4. The video processing method of claim 3, wherein the reconstructed frame further includes at least one image content continuity boundary; the projection faces comprise a first projection face and a second projection face; regarding the three-dimensional object, one side of the first projection face connects with one side of the second projection face; regarding the 360 VR projection layout, said one side of the first projection face connects with said one side of the second projection face, and one of said at least one image content continuity boundary is between said one side of the first projection face and said one side of the second projection face; and the in-loop filtering operation is allowed to be applied to each of said at least one image content continuity boundary.

5. A video processing apparatus comprising:

a video decoder, comprising:

a decoding circuit, arranged to receive a bitstream, parse a flag from the bitstream, decode a part of the bitstream to generate a reconstructed frame, and apply an in-loop filtering operation to the reconstructed frame, wherein the part of the bitstream transmits encoded information of a projection-based frame, the projection-based frame has a 360-degree content represented by projection faces packed in a 360-degree Virtual Reality (360 VR) projection layout, the projection-based frame has at least one boundary, and the flag indicates that the in-loop filtering operation is blocked from being applied to each of said at least one boundary in the reconstructed frame; and

a control circuit, arranged to control the in-loop filtering operation according to the flag, wherein in response to the flag, the in-loop filtering operation is blocked from being applied to each of said at least one boundary in the reconstructed frame.

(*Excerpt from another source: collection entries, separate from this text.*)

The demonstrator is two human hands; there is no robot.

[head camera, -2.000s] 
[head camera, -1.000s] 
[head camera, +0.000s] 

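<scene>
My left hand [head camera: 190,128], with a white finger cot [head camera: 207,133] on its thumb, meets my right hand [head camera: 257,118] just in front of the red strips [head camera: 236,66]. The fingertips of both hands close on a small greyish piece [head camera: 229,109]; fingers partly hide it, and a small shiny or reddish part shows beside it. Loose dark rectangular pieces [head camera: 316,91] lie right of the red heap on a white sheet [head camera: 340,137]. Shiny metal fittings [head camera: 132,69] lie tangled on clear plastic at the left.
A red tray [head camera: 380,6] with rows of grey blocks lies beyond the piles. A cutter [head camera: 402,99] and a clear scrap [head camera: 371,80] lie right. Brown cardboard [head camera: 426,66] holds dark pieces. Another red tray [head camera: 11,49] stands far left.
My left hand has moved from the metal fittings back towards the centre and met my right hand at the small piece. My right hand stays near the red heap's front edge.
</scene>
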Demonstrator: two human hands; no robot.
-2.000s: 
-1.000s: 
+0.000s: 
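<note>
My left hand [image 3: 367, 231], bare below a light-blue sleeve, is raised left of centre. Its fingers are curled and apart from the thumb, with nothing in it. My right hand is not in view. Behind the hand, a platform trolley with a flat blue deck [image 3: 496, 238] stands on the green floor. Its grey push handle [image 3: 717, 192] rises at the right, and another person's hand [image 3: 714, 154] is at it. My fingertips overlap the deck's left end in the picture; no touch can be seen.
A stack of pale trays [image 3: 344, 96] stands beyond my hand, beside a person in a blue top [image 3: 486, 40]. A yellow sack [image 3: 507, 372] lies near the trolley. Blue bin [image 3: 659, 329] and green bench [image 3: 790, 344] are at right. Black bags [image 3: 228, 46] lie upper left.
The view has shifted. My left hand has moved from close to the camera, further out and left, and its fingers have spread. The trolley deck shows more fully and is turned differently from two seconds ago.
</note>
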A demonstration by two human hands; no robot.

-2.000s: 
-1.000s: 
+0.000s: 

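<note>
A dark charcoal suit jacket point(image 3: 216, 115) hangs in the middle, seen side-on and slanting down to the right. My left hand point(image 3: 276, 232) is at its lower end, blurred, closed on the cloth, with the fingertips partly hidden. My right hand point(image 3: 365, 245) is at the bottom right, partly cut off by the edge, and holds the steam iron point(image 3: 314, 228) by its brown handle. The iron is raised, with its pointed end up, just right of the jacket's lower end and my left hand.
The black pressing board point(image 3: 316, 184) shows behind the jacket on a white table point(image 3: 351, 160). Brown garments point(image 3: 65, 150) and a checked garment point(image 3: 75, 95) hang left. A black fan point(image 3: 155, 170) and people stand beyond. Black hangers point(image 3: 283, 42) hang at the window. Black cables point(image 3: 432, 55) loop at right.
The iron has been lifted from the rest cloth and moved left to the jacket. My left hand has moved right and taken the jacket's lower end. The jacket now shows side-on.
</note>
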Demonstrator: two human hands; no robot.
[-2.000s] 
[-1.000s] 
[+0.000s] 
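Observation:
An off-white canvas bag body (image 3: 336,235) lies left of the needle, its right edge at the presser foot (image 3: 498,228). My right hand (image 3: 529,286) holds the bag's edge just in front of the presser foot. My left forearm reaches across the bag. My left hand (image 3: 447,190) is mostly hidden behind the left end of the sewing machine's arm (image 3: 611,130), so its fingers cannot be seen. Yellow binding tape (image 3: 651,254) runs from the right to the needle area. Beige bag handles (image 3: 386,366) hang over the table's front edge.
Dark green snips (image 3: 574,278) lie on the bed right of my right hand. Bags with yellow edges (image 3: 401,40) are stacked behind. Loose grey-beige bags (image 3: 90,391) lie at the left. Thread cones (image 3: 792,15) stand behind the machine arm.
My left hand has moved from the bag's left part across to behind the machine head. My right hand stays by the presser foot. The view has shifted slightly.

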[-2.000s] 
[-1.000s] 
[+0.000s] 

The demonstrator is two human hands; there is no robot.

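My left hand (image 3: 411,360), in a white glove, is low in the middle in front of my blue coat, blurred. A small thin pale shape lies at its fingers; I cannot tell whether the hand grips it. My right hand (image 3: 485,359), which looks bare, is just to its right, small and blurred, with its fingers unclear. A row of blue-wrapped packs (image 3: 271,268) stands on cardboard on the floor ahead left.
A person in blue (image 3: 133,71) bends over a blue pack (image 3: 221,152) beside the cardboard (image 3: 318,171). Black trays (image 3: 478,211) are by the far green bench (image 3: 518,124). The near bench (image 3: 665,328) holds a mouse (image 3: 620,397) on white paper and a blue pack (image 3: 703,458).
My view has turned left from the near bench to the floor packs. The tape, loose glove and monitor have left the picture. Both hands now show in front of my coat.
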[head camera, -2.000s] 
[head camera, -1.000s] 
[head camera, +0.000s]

6. The video processing apparatus of claim 5, wherein said at least one boundary comprises an image content discontinuity boundary; an omnidirectional content of a sphere is mapped onto the projection faces of a three-dimensional object; regarding the three-dimensional object, one side of a first image area does not connect with one side of a second image area; and regarding the 360 VR projection layout, said one side of the first image area connects with said one side of the second image area, and the image content discontinuity boundary is between said one side of the first image area and said one side of the second image area.

7. The video processing apparatus of claim 6, wherein the first image area is one of the projection faces of the three-dimensional object, and the second image area is another of the projection faces of the three-dimensional object.

8. The video processing apparatus of claim 7, wherein the reconstructed frame further includes at least one image content continuity boundary; the projection faces comprise a first projection face and a second projection face; regarding the three-dimensional object, one side of the first projection face connects with one side of the second projection face; regarding the 360 VR projection layout, said one side of the first projection face connects with said one side of the second projection face, and one of said at least one image content continuity boundary is between said one side of the first projection face and said one side of the second projection face; and the in-loop filtering operation is allowed to be applied to each of said at least one image content continuity boundary.